THE PROBLEM: Everything from the line with "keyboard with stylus" to the end of the data should be restated word for word, and nothing before it.

DATA EXTRACT:
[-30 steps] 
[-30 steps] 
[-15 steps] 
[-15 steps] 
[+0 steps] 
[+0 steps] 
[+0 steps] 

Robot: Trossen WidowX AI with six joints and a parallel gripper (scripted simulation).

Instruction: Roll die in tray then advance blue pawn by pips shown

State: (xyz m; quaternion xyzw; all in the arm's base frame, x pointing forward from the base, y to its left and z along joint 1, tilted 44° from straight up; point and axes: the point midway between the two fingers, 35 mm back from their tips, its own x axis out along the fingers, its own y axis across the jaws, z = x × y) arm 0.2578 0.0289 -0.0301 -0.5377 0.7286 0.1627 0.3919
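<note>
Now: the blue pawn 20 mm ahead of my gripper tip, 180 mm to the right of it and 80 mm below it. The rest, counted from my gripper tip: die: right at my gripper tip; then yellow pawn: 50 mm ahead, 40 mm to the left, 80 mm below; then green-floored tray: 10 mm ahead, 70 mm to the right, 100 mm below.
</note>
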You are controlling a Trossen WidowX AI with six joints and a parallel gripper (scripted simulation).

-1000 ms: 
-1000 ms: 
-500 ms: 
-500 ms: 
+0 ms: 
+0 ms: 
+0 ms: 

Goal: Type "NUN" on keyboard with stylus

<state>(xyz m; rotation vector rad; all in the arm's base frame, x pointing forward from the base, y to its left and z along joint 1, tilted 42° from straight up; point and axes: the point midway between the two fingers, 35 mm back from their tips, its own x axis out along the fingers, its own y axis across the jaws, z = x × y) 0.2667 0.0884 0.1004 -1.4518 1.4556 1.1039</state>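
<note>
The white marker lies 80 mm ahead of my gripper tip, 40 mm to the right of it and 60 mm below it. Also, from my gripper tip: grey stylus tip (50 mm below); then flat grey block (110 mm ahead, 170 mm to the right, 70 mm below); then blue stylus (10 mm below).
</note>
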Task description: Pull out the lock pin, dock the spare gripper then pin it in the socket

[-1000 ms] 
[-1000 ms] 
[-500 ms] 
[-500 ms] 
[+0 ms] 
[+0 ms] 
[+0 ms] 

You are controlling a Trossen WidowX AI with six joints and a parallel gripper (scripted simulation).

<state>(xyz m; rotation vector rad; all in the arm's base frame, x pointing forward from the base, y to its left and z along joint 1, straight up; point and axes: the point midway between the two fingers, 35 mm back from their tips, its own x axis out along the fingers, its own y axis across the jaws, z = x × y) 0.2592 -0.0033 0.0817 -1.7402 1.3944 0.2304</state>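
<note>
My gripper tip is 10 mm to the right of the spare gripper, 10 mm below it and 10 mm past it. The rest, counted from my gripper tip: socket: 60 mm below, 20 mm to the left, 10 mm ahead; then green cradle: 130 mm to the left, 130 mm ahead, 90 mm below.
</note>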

EXERCISE OUTPUT:
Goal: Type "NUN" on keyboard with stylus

<state>(xyz m; rotation vector rad; all in the arm's base frame, x pointing forward from the base, y to its left and z along joint 1, tilted 42° from straight up; point and axes: the point midway between the two fingers, 35 mm back from their tips, its own x axis out along the fingers, its own y axis across the jaws, z = x × y) 0.2667 0.0884 0.1004 -1.4518 1.4556 1.1039</state>
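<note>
The white marker lies 80 mm ahead of my gripper tip, 40 mm to the right of it and 60 mm below it. Also, from my gripper tip: grey stylus tip (50 mm below); then flat grey block (110 mm ahead, 170 mm to the right, 70 mm below); then blue stylus (10 mm below).
</note>
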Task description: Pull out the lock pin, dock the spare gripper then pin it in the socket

[-1000 ms] 
[-1000 ms] 
[-500 ms] 
[-500 ms] 
[+0 ms] 
[+0 ms] 
[+0 ms] 

You are controlling a Trossen WidowX AI with six joints and a parallel gripper (scripted simulation).

<state>(xyz m; rotation vector rad; all in the arm's base frame, x pointing forward from the base, y to its left and z along joint 1, straight up; point and axes: the point midway between the two fingers, 35 mm back from their tips, its own x axis out along the fingers, its own y axis across the jaws, z = x × y) 0.2592 -0.0033 0.0817 -1.7402 1.3944 0.2304</state>
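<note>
My gripper tip is 10 mm to the right of the spare gripper, 10 mm below it and 10 mm past it. The rest, counted from my gripper tip: socket: 60 mm below, 20 mm to the left, 10 mm ahead; then green cradle: 130 mm to the left, 130 mm ahead, 90 mm below.
</note>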

The answer requires no additions.